- **Exercise objective**
Only the pictures are to be left out; please reproduce everything else in the data exactly.

___ Data section ___

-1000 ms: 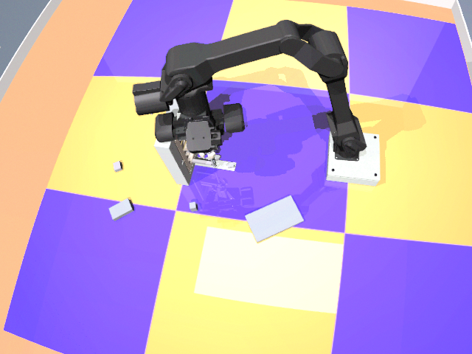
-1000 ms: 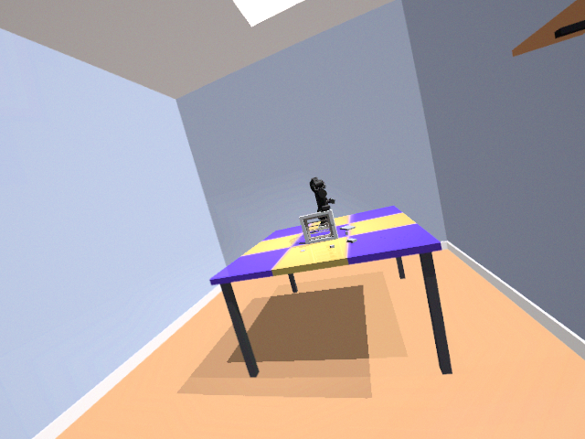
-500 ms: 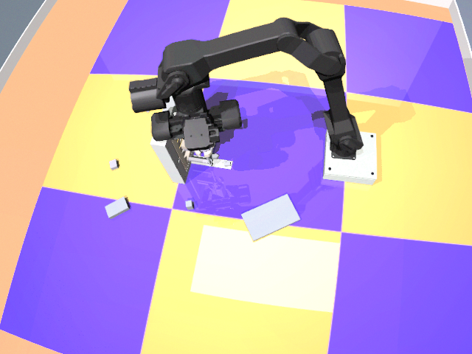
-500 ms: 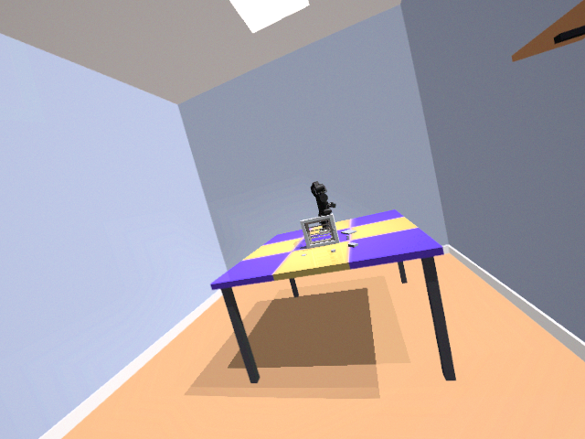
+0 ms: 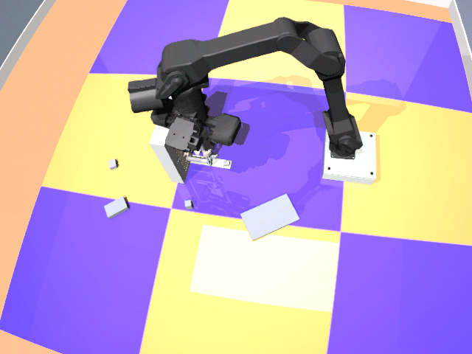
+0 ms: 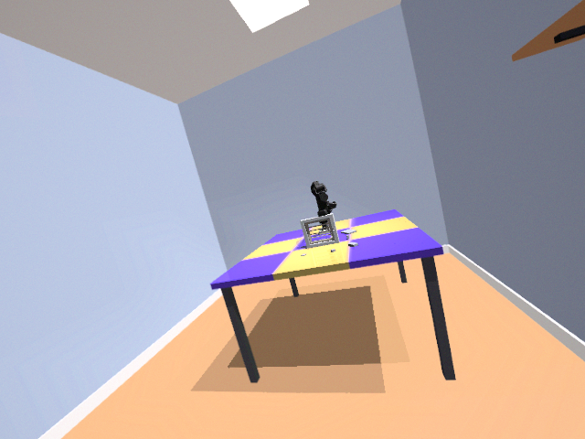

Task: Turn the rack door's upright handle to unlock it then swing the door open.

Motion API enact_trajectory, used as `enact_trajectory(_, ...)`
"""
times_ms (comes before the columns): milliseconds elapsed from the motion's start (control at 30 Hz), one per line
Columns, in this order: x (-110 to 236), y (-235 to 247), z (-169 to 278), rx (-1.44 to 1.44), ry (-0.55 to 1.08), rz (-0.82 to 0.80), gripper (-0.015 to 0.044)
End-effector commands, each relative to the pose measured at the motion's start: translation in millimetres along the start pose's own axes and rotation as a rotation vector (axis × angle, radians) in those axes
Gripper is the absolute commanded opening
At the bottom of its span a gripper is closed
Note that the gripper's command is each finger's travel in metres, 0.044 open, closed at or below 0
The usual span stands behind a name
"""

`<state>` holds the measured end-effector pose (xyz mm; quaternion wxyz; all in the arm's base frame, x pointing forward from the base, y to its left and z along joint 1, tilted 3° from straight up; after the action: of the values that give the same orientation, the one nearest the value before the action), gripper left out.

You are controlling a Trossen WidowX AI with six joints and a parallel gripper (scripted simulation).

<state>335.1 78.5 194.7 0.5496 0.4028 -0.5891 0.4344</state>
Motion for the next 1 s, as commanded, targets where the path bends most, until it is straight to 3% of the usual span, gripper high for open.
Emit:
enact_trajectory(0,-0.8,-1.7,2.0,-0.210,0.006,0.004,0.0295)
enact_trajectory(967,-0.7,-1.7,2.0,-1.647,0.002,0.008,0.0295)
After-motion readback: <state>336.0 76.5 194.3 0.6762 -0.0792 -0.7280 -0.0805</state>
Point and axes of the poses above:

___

- **Output**
-1000 ms: 
-1000 ms: 
-500 ms: 
-500 ms: 
+0 ms: 
+0 ms: 

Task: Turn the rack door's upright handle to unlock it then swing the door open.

Motion API enact_trajectory, used as `enact_trajectory(_, ...)`
"""
times_ms (comes before the columns): milliseconds elapsed from the motion's start (control at 30 Hz), one per line
Columns, in this order: x (-110 to 236), y (-235 to 247), z (-169 to 278), rx (-1.44 to 1.44), ry (-0.55 to 1.08), rz (-0.82 to 0.80), gripper (-0.015 to 0.044)
End-effector commands, each relative to the pose measured at the motion's start: translation in millimetres along the start pose's own axes and rotation as a rotation vector (axis × angle, radians) in those axes
Gripper is the absolute commanded opening
At the bottom of its span a gripper is closed
Note that the gripper's command is each finger's travel in metres, 0.044 open, closed at or below 0
The usual span stands behind a name
"""

`<state>` holds the measured end-effector pose (xyz mm; quaternion wxyz; all in the arm's base frame, x pointing forward from the base, y to its left and z along joint 1, tilted 3° from straight up; after the action: of the values that give the same orientation, the one nearest the value before the action), gripper left out.

You are controlling a Trossen WidowX AI with six joints and a parallel gripper (scripted simulation).

<state>335.1 78.5 194.7 0.5496 0.4028 -0.5891 0.4344</state>
Motion for the next 1 s, as commanded, targets where the path bends most, until it is straight to 3% of the usual span, gripper high for open.
Emit:
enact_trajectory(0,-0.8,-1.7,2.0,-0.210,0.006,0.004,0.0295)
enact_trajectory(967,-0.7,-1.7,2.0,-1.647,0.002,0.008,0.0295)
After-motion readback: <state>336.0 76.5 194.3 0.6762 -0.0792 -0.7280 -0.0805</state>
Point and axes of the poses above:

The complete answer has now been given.